Autograph Letter unsigned (incomplete?). Camp Garden of the Gods [Colorado], June 30, 1878. 4pp. To Mrs. Libbie M. Betzer and Children.
The writer, who suffered from lung problems and had come to be cured by the Colorado air, gives a long description of the Garden of the Gods near Colorado Springs - “a lively place to camp…such grand scenery and such nice valleys…”

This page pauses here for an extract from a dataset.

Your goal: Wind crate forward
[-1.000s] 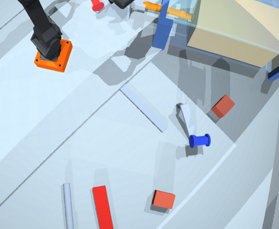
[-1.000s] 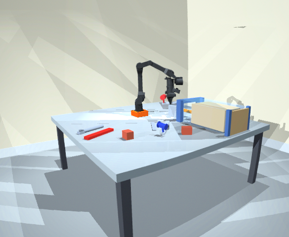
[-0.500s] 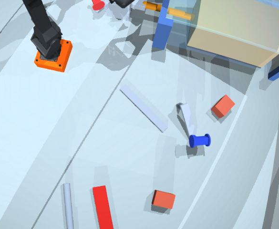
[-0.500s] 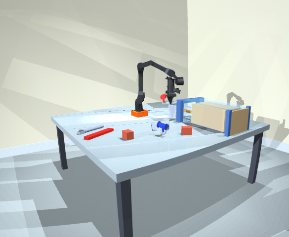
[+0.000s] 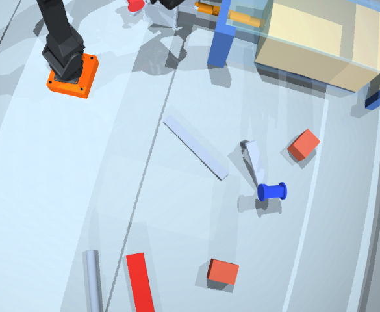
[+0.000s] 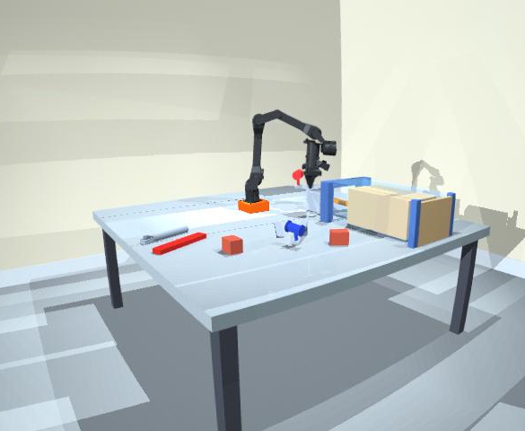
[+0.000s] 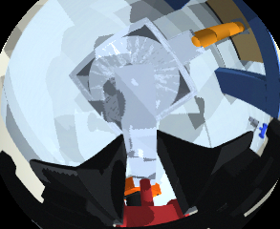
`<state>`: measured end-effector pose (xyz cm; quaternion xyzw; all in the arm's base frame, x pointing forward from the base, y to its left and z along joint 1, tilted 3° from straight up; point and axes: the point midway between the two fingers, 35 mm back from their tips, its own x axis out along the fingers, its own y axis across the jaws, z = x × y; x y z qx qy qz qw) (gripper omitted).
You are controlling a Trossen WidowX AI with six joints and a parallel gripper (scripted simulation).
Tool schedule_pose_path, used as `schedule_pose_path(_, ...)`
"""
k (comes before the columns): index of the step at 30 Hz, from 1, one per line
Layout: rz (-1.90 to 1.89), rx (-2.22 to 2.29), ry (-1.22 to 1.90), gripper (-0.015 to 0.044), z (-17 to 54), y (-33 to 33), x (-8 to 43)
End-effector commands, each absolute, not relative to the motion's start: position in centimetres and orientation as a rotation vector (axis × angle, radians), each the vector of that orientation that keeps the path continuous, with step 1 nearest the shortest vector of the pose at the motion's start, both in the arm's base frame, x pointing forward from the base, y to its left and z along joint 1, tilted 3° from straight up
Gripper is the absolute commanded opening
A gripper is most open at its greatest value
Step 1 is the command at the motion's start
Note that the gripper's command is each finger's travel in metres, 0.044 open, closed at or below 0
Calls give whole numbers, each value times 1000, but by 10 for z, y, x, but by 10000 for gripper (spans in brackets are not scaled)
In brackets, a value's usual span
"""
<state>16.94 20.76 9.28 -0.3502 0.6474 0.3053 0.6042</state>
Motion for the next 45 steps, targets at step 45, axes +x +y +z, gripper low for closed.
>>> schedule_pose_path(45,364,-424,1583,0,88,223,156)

Named by two surveyors 20 years before, the “Garden” was composed of “red sand stone, very soft and jagged…330 ft. high…Echo Rock, white sand stone…right at the south point is our wagon and tent…I took the cold chisel and cut my name and date so that it will stand for hundreds of years…by good grit and hard climbing we can go to the top…two great high walls and up the crevices where the rock has fell from the top and lodged in the cracks making a kind of stair way…there is cedar and pines (scrubby ones) growing almost to top of the rocks…In the big sinner is a cave about 100 feet long and 6 feet wide…” in which it was irresistible to “hallow” and hear the “roar” of the echo. There were constant visitors, men, women and children, arriving in “fancy rigs” or on pack animals, fresh from the train station, many camping for the night by the roadside – all standing atop the rocks, which were fairly easy to climb without danger of falling, even for the women, everyone”hallowing and singing…to hear themselves answered back…all the noises you ever heard…” The writer thought he could get plenty of work, hauling freight to Denver and was told he only needed cows and five acres to farm and could build a nice five-room home for $1000.
A year after the writer visited the area, a Colorado Springs philanthropist bought much of the land and later gave it to the city. Eventually, it became the public park which it is today.